■ Your task: Once you have checked each line below, report only the number of lines that contain the word "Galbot".

■ Material shown:
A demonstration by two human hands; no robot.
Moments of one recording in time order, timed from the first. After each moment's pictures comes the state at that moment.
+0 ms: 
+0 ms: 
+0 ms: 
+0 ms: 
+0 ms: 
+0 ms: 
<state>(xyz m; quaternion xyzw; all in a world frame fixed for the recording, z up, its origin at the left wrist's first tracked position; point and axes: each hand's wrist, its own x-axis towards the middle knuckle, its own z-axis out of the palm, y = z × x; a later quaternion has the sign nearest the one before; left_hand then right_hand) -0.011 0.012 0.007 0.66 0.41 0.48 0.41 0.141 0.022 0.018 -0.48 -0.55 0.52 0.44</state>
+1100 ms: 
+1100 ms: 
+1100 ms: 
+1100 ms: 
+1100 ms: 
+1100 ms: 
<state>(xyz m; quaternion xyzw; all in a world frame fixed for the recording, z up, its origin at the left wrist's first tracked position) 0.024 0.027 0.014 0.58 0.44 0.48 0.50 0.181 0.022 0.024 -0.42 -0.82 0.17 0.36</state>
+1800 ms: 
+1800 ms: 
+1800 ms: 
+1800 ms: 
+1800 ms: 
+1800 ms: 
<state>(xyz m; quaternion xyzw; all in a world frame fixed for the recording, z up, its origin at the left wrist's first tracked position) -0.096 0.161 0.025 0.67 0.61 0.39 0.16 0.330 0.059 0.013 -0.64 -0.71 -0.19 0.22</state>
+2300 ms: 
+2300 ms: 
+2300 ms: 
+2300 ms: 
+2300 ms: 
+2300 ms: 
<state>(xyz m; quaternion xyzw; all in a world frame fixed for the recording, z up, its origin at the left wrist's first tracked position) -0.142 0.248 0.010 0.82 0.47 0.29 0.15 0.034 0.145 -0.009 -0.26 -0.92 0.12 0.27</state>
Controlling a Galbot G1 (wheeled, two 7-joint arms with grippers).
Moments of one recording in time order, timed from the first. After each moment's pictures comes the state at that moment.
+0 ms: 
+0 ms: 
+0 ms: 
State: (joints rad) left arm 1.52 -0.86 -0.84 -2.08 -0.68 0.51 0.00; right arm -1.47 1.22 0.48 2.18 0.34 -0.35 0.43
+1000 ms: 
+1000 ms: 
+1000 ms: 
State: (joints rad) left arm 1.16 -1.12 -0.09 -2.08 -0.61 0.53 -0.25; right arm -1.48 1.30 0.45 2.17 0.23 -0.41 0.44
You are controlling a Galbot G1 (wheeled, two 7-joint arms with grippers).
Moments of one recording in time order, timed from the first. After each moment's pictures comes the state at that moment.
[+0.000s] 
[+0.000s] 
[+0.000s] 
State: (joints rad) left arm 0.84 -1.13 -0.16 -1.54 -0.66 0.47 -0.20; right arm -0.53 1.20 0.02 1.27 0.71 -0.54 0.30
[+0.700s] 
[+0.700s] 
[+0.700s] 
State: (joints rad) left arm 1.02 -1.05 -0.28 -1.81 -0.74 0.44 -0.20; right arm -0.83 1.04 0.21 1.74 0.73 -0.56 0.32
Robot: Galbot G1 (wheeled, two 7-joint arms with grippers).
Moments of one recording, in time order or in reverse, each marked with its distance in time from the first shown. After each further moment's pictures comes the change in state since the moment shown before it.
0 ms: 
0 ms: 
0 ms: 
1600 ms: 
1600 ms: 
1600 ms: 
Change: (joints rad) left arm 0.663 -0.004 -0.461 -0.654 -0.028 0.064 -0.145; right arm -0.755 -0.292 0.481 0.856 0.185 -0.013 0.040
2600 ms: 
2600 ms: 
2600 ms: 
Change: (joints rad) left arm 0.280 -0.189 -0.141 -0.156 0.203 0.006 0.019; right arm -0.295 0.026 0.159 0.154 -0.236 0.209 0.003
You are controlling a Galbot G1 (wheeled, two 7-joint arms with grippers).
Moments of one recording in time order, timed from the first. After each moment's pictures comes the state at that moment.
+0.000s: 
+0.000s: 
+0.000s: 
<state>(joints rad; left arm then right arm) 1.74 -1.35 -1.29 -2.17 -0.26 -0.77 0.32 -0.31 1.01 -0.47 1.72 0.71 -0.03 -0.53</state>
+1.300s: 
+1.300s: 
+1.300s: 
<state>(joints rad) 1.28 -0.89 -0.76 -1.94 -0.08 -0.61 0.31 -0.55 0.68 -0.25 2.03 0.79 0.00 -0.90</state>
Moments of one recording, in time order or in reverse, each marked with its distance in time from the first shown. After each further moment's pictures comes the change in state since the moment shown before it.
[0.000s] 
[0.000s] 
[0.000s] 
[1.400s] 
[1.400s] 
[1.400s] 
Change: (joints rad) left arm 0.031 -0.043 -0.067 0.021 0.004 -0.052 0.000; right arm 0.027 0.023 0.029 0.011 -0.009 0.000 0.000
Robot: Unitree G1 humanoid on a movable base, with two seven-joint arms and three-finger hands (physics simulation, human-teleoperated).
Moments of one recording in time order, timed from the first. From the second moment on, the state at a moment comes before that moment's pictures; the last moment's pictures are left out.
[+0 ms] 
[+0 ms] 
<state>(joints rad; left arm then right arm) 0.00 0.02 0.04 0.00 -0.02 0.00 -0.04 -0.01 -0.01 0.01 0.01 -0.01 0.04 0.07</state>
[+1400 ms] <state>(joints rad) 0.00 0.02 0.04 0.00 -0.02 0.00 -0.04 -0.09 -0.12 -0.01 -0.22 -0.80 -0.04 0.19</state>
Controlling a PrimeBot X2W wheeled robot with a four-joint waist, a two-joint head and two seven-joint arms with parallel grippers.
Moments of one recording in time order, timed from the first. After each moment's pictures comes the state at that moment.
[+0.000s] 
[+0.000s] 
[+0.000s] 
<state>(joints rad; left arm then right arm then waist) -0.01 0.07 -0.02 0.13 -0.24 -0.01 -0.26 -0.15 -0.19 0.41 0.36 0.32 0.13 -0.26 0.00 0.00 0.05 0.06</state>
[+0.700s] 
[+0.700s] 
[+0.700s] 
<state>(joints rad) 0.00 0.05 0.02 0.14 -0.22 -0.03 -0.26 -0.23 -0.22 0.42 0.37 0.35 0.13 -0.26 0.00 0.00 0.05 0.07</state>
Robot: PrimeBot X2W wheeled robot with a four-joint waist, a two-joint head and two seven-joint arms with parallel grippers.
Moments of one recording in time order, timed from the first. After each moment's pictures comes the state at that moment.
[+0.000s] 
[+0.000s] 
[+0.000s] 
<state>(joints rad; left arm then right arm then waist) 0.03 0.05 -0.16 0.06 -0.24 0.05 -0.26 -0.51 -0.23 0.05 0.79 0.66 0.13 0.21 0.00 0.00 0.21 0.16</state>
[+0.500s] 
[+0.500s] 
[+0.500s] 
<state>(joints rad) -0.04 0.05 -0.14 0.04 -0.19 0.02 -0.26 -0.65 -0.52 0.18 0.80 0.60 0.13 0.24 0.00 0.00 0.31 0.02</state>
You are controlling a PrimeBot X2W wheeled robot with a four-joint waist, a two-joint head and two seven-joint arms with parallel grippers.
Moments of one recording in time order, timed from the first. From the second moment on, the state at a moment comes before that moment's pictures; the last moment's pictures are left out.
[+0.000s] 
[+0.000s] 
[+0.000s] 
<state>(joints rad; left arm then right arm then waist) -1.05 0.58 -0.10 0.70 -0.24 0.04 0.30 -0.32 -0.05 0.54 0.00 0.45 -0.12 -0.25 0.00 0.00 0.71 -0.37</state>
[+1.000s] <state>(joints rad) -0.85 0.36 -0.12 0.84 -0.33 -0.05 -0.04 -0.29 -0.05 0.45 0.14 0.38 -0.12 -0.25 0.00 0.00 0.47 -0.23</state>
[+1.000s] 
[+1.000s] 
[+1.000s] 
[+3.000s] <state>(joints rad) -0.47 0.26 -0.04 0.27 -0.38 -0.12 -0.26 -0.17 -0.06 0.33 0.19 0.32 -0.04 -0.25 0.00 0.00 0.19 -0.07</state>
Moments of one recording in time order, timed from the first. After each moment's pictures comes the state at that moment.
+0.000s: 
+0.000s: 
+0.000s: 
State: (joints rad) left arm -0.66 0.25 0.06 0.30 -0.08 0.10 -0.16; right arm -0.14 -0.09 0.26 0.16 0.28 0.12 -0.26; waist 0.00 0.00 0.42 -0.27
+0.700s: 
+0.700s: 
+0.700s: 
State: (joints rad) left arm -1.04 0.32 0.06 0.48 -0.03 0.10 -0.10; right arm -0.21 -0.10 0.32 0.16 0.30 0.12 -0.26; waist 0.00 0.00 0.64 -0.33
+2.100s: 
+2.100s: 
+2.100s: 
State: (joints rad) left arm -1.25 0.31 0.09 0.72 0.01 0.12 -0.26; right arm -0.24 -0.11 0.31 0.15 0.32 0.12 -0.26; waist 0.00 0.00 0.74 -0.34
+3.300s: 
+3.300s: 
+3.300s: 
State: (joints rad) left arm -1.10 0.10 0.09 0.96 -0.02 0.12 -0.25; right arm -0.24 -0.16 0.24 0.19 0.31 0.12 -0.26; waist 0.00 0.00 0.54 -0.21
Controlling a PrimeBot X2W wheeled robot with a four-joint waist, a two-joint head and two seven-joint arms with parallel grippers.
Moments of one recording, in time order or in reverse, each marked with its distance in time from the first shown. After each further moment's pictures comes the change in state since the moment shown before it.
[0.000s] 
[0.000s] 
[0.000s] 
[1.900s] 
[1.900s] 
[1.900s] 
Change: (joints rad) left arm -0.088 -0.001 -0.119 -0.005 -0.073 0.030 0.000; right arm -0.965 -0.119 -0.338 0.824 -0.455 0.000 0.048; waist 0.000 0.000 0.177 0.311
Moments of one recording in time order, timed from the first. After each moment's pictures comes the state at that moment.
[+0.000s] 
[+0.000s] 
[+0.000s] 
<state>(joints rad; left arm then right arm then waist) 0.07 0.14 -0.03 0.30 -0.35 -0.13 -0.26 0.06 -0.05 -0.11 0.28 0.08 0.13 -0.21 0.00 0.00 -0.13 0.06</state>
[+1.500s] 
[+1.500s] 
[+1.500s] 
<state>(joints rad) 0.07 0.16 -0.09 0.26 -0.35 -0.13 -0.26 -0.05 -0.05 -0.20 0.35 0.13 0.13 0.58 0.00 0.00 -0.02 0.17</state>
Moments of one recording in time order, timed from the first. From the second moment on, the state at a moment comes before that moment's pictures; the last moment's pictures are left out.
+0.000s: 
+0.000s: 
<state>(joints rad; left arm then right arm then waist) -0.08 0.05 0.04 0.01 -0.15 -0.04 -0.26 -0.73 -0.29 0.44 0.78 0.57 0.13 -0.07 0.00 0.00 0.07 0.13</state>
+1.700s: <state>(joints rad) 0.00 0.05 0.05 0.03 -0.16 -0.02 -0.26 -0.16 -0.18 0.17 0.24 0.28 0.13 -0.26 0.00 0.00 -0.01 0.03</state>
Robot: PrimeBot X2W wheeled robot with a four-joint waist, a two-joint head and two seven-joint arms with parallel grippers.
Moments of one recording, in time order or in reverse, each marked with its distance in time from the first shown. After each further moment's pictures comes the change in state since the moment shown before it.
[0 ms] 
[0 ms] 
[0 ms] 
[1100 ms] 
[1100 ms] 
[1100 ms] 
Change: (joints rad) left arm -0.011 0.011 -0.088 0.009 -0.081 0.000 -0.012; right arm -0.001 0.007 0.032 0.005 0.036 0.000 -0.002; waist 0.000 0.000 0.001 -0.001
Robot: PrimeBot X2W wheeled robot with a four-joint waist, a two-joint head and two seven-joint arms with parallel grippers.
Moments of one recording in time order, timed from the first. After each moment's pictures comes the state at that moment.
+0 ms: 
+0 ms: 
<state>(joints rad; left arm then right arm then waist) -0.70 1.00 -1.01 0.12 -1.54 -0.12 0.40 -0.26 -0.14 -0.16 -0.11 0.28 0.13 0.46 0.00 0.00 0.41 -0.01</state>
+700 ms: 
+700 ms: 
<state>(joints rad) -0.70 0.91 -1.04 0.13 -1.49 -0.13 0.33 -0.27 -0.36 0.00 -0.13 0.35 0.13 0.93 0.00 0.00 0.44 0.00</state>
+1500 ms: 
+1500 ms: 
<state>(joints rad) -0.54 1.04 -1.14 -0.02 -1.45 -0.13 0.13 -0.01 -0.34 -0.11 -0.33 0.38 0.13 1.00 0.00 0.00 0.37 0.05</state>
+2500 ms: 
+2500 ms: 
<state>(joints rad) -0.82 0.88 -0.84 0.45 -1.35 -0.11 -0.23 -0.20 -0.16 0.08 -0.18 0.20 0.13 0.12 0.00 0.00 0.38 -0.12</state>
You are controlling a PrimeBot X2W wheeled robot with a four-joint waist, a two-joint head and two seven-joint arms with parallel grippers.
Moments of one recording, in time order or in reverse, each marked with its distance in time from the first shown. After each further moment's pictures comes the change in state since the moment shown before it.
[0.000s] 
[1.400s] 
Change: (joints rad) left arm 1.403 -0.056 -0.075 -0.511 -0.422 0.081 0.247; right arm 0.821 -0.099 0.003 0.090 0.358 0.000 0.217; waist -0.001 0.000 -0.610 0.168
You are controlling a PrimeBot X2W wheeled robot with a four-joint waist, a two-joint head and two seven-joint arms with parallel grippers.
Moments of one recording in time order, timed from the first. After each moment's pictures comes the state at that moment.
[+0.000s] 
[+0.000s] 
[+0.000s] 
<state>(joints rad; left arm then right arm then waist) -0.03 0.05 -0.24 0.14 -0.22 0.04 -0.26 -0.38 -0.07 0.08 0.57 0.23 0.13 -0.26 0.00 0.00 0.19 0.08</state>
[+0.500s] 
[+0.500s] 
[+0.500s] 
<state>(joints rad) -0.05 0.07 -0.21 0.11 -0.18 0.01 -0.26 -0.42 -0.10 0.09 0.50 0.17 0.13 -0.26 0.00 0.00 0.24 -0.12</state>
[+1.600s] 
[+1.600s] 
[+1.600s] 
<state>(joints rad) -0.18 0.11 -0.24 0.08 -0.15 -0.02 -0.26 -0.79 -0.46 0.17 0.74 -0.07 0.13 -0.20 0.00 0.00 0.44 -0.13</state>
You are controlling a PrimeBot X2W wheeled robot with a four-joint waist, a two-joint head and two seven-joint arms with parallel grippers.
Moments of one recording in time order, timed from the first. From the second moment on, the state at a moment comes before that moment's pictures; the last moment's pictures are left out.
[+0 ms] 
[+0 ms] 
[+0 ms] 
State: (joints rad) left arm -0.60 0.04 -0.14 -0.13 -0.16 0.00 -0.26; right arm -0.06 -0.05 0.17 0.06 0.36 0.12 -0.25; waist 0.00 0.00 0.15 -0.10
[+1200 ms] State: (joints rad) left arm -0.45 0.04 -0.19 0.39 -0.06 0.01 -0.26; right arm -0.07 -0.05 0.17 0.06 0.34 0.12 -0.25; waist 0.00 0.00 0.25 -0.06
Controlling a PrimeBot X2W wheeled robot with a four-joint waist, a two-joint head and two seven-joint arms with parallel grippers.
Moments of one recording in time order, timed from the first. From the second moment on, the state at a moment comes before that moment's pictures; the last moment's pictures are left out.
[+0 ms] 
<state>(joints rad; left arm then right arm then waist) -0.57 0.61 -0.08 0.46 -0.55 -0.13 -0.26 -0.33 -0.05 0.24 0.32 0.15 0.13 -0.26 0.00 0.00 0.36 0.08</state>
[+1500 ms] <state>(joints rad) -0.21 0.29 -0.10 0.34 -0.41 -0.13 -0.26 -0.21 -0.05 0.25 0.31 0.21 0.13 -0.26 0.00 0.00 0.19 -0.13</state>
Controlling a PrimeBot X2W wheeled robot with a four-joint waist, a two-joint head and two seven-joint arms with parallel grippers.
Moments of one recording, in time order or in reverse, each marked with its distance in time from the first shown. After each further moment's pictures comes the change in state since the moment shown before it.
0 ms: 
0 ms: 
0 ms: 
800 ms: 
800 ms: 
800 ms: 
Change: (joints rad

■ Written response: 4